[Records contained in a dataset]
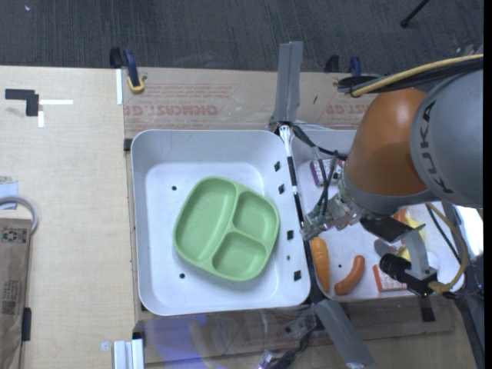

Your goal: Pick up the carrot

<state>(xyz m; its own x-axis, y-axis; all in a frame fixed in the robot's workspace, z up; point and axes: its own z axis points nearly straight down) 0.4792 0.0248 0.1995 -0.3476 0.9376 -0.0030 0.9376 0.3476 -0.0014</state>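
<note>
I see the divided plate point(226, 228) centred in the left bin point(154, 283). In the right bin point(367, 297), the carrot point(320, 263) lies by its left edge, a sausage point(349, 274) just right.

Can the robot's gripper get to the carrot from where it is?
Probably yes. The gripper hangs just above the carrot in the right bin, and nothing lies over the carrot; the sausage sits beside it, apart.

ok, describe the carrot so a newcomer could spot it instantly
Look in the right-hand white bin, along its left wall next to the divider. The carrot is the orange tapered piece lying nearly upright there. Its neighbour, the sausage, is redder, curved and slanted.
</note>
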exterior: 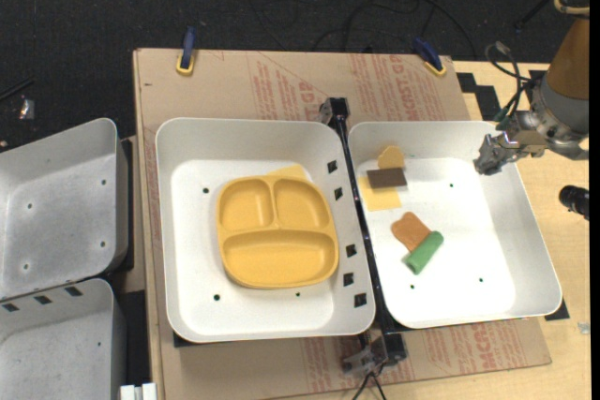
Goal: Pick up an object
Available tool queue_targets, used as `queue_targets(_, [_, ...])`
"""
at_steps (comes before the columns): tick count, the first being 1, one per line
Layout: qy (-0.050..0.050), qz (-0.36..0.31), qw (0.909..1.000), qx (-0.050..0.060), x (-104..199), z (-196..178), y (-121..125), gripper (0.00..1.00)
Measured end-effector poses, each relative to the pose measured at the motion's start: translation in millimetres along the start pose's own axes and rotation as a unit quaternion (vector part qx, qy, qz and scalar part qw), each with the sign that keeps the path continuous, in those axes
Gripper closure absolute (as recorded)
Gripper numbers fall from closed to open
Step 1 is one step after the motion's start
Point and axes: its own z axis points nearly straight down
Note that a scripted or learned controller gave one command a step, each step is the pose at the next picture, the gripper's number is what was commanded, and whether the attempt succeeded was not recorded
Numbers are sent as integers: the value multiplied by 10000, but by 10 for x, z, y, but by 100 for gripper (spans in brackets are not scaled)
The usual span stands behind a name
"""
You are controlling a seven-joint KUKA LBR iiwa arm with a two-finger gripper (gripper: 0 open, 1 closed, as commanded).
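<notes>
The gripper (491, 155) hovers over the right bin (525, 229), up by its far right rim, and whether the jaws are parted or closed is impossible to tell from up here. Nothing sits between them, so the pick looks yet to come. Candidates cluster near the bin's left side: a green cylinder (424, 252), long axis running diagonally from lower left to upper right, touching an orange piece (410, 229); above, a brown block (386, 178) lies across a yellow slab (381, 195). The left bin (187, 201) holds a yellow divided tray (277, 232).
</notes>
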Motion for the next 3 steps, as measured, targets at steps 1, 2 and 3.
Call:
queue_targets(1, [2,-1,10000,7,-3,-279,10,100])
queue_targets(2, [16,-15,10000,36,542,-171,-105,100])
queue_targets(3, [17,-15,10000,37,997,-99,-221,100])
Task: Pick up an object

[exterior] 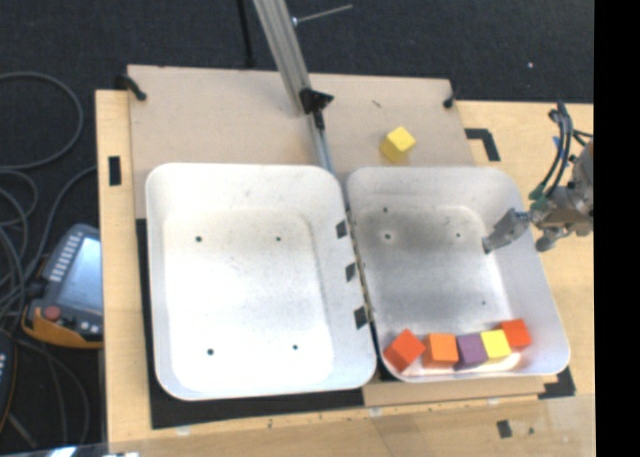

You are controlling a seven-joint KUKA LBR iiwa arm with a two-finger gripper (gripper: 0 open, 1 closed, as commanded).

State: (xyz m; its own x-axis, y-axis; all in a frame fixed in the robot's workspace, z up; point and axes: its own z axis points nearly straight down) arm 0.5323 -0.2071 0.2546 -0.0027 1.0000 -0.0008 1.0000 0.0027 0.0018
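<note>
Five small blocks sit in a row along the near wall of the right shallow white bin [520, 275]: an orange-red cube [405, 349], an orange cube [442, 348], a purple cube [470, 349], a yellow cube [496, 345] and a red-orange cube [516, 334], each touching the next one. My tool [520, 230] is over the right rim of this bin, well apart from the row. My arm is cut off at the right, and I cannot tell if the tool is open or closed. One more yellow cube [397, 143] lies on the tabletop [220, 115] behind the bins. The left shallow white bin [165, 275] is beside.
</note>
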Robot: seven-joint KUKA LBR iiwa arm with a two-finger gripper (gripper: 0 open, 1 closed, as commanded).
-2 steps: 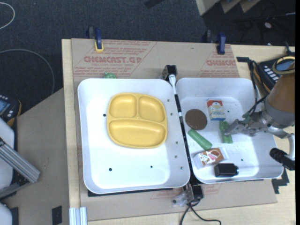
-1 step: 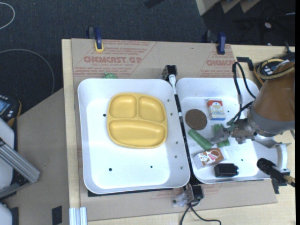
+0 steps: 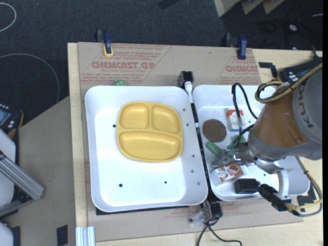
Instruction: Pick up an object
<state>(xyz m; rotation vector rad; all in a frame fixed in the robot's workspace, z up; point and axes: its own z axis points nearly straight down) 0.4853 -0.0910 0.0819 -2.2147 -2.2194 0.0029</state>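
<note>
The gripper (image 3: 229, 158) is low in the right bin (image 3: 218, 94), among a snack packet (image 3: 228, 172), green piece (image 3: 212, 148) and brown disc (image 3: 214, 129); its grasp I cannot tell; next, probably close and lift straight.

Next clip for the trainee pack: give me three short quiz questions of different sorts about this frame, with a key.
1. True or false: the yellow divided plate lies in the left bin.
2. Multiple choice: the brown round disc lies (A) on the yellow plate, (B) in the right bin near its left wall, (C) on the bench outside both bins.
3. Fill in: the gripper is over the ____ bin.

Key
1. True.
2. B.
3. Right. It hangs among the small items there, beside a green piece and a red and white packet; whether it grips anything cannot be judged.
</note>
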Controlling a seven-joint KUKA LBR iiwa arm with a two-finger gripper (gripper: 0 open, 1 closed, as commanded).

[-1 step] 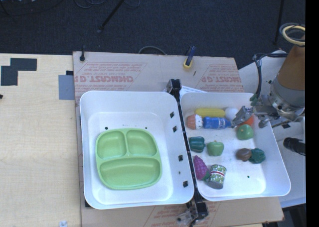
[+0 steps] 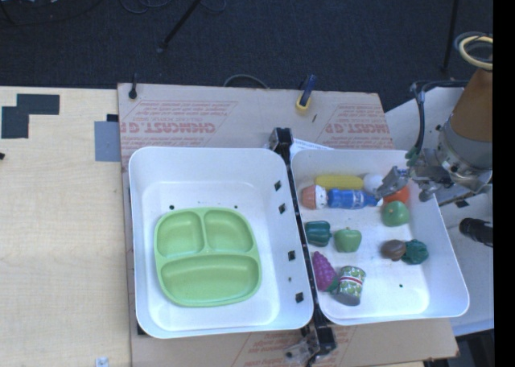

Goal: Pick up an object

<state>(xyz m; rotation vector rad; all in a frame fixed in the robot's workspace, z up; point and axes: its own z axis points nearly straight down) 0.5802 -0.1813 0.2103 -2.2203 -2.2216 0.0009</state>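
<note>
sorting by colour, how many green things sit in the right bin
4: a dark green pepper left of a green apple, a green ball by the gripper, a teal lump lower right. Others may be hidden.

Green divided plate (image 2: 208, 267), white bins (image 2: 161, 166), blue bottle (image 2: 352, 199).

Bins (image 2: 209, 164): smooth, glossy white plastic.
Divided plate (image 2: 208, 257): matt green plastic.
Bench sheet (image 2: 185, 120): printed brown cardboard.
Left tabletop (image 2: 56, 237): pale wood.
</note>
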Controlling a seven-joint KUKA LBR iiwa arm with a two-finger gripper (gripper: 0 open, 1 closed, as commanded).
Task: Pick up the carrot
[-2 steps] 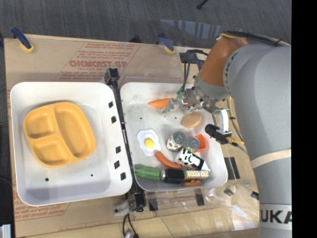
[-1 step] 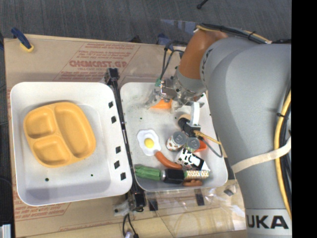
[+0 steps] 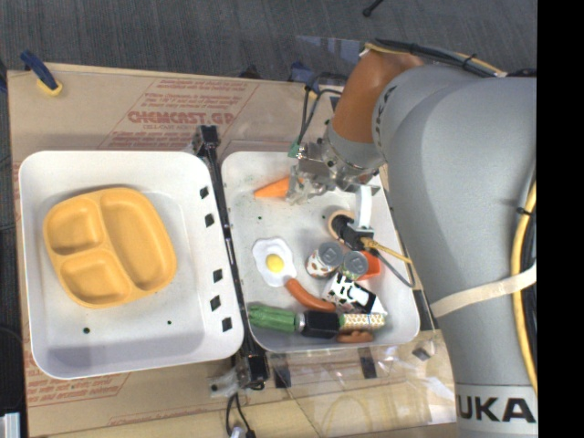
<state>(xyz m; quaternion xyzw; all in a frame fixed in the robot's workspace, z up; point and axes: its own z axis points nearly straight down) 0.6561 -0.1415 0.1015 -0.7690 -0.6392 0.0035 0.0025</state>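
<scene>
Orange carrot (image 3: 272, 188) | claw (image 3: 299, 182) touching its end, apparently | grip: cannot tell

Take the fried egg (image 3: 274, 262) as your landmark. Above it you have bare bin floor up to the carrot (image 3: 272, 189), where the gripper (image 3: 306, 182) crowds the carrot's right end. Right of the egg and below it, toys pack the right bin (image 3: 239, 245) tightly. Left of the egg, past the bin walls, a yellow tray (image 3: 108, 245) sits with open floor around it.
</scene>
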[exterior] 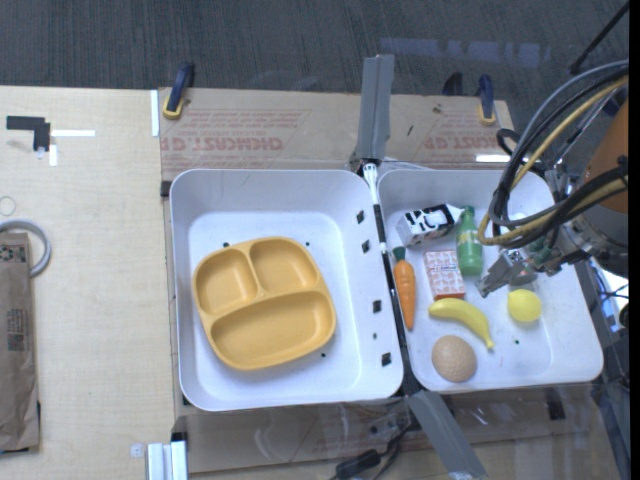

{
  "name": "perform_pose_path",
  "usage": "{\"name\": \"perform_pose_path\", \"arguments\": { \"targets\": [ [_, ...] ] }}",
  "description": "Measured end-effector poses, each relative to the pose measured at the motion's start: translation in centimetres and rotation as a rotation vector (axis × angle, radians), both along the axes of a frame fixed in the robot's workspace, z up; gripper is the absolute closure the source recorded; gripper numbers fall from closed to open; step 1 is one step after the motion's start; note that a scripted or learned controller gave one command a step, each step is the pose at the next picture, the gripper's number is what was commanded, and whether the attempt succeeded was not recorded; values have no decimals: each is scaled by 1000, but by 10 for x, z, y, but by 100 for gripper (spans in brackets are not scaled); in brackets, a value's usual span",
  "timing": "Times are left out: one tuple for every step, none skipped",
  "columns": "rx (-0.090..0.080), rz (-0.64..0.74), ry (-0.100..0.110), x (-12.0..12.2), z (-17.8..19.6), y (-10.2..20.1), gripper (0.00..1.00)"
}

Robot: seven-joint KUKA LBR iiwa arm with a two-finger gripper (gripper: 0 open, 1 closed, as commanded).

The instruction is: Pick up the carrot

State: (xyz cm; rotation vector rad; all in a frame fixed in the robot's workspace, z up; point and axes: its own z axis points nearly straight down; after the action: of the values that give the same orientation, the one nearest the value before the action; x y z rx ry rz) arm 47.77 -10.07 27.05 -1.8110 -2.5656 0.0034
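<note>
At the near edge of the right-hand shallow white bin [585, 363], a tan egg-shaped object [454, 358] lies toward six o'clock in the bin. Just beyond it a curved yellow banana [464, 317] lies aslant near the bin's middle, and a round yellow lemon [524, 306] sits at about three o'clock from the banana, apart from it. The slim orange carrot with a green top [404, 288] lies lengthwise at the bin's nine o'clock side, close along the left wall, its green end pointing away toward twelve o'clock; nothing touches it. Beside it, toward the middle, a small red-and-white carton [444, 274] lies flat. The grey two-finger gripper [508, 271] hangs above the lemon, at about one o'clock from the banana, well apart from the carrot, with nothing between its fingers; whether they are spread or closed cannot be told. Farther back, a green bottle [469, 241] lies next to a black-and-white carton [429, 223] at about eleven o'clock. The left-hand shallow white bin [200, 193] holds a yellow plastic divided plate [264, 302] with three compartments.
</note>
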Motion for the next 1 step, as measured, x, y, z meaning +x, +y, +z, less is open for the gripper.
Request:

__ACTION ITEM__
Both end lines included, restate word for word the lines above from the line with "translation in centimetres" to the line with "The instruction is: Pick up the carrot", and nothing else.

__PROBLEM SOLUTION__
  "description": "Measured end-effector poses, each relative to the pose measured at the motion's start: translation in centimetres and rotation as a rotation vector (axis × angle, radians), both along the axes of a frame fixed in the robot's workspace, z up; gripper is the absolute closure the source recorded; gripper numbers fall from closed to open; step 1 is one step after the motion's start; note that a scripted or learned controller gave one command a step, each step is the pose at the next picture, the gripper's number is what was commanded, and whether the attempt succeeded was not recorded; values have no decimals: each is scaled by 1000, but by 10 for x, z, y, but by 100 for gripper (spans in brackets are not scaled); in brackets, a value's usual span",
  "timing": "Times are left out: one tuple for every step, none skipped",
  "columns": "rx (-0.090..0.080), rz (-0.64..0.74), ry (-0.100..0.110), x (-12.0..12.2), z (-17.8..19.6), y (-10.2..20.1), gripper (0.00..1.00)"
}

Robot: seven-joint KUKA LBR iiwa arm with a two-finger gripper (gripper: 0 open, 1 closed, as commanded).

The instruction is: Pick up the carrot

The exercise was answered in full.